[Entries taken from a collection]
=== Section Start ===
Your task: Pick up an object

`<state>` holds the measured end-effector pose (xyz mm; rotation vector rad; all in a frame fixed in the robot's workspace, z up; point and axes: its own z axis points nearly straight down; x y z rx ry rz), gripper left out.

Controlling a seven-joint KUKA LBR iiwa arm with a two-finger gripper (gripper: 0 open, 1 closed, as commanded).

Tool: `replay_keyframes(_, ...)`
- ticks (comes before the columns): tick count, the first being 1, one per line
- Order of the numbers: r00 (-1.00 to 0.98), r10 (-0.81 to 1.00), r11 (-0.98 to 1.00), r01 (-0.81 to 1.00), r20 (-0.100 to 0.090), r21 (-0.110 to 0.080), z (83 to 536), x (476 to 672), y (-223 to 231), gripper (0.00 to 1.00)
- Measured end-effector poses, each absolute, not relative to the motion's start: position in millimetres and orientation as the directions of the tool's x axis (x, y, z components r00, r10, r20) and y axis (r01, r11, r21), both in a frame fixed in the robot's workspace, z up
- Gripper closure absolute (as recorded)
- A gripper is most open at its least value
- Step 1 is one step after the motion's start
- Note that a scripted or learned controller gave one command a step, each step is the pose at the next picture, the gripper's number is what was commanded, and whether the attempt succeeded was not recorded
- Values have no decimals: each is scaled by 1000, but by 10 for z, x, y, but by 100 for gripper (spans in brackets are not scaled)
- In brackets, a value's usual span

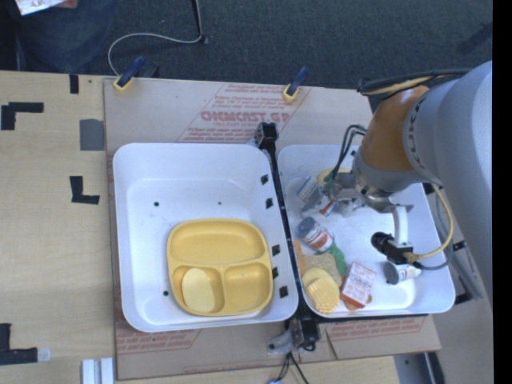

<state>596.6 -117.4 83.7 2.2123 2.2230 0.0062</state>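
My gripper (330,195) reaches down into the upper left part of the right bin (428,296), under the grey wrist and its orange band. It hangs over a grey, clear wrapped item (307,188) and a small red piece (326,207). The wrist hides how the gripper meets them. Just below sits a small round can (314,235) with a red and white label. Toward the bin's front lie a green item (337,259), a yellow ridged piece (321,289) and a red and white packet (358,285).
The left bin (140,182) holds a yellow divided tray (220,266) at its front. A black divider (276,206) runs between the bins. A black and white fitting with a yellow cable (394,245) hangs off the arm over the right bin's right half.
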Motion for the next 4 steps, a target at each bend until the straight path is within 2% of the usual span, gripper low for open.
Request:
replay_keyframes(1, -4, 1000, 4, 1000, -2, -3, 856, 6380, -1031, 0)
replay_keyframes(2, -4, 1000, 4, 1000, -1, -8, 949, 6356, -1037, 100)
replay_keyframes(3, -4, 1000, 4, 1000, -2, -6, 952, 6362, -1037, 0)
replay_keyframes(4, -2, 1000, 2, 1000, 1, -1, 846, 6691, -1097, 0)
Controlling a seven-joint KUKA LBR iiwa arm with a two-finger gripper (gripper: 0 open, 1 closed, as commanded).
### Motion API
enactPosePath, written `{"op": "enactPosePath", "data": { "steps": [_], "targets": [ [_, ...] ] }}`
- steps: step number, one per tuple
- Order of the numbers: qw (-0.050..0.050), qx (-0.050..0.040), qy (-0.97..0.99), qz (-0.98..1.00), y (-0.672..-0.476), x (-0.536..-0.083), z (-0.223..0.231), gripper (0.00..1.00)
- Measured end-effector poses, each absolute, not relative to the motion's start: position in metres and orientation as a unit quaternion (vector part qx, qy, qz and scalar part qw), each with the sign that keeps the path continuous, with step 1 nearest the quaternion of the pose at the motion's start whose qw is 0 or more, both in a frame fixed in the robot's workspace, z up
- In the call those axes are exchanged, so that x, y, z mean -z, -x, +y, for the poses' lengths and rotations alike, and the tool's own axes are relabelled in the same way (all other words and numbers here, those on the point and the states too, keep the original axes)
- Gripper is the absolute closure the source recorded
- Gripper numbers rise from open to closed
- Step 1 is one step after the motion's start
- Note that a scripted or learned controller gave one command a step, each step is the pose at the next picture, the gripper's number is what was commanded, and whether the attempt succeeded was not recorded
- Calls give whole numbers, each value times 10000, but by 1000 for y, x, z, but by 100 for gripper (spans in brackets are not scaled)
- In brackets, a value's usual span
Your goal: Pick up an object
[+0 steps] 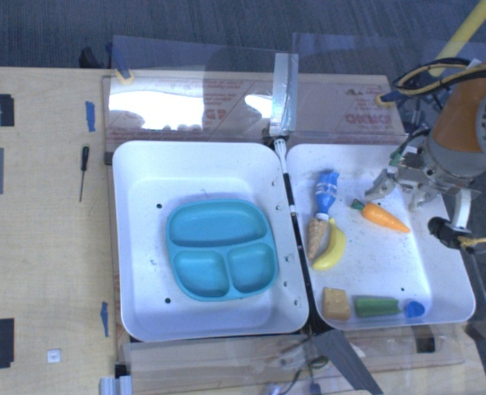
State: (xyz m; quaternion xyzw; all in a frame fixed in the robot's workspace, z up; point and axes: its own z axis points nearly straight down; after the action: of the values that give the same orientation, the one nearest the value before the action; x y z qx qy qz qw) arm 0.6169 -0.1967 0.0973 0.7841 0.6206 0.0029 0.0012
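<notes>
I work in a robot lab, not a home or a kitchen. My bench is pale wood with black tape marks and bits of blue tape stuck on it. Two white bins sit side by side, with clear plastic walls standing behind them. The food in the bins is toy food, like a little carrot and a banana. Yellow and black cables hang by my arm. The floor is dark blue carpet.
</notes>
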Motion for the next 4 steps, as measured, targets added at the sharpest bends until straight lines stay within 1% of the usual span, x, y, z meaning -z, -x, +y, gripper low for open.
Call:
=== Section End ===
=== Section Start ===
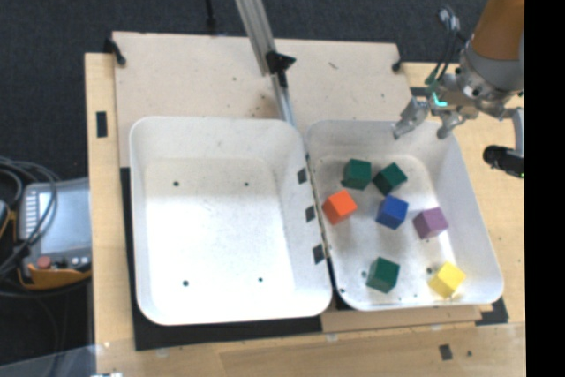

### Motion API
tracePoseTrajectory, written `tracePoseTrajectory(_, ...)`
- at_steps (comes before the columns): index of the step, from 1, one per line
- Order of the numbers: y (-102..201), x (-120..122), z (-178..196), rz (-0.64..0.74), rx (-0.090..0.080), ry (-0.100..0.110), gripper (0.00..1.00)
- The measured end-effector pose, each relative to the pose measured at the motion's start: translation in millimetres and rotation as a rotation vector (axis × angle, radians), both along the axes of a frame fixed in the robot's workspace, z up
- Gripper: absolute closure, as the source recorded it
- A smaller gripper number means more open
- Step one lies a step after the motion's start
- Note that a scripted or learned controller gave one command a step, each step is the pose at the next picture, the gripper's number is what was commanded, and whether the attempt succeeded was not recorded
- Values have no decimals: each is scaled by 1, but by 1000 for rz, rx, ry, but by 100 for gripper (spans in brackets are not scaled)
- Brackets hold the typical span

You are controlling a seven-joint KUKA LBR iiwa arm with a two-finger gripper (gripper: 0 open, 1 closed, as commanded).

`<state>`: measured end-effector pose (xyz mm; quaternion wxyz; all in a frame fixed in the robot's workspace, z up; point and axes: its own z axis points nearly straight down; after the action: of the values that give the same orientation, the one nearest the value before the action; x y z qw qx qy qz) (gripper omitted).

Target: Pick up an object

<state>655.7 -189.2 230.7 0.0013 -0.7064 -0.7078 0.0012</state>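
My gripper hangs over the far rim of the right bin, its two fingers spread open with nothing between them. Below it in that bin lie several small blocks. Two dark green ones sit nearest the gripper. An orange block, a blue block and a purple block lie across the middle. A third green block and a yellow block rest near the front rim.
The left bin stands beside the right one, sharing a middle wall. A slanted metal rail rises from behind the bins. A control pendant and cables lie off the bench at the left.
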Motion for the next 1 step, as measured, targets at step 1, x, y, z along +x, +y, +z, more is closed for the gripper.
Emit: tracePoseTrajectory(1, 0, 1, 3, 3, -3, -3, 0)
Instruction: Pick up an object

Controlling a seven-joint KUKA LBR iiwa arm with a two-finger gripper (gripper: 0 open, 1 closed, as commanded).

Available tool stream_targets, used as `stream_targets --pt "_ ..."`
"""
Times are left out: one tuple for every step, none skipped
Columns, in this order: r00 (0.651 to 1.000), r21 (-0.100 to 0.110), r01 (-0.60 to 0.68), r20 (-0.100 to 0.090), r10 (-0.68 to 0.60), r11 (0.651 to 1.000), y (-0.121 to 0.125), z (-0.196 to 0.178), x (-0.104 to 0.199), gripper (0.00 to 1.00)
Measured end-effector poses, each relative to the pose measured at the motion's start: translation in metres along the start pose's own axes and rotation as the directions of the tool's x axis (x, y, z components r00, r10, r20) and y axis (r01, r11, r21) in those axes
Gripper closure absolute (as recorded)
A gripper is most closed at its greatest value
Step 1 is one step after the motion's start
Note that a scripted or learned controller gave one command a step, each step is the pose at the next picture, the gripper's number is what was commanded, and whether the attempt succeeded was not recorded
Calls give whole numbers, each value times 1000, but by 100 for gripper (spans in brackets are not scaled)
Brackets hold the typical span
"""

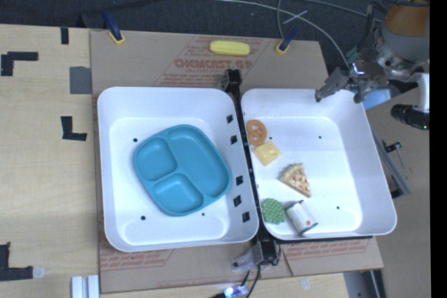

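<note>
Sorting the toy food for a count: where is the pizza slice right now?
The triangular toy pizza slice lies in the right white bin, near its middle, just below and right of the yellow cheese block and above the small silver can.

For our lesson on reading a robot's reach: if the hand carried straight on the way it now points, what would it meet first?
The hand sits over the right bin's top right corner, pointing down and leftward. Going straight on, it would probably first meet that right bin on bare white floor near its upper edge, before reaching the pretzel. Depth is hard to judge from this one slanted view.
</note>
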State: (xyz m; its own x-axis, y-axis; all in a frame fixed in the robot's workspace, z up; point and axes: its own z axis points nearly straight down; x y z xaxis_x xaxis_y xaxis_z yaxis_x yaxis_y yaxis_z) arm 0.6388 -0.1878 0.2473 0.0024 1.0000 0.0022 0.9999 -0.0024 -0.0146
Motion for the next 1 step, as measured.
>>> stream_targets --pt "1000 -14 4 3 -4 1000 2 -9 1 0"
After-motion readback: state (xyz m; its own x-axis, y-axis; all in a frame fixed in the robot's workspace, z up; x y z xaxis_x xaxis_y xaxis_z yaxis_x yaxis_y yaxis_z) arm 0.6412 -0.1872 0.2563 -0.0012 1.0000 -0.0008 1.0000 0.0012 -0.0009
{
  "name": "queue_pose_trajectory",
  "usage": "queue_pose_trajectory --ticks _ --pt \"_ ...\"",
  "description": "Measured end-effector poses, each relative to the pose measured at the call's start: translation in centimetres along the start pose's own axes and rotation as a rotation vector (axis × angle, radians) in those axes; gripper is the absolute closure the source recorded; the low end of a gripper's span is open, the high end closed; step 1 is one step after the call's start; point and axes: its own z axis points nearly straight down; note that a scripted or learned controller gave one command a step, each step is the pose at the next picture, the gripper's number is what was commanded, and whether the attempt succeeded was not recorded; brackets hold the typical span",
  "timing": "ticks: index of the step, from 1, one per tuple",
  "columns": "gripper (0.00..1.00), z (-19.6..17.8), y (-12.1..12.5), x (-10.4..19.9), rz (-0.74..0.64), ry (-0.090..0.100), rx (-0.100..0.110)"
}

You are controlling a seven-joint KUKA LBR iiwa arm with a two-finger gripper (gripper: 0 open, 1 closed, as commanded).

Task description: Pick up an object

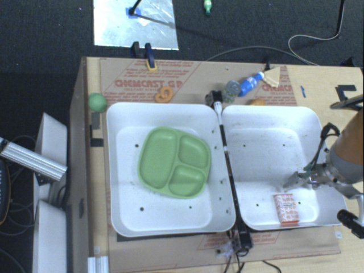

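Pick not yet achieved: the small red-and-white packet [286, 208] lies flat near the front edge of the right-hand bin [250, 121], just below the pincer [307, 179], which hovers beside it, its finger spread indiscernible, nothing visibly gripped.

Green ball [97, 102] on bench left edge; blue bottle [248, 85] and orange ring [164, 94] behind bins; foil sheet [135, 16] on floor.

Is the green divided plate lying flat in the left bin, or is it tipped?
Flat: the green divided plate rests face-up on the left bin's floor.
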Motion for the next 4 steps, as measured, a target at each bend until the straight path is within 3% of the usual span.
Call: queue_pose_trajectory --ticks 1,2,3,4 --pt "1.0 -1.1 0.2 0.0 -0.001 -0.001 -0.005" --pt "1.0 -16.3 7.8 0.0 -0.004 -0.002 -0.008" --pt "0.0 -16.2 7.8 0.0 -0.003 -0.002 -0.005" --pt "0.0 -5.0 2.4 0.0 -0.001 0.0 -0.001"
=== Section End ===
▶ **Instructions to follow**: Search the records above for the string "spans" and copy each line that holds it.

▶ **Your response**:
- Values have no decimals: each is scaled by 1000, but by 10 for z, x, y, but by 100 for gripper (spans in brackets are not scaled)
- Calls give whole numbers, each value times 10000, but by 1000 for y, x, z, but by 100 for gripper (spans in brackets are not scaled)
- Values have no decimals: each is scaled by 1, but by 1000 for rz, rx, ry, but by 100 for gripper (spans in brackets are not scaled)
Calls give whole numbers, each value times 1000, but by 100 for gripper (spans in brackets are not scaled)

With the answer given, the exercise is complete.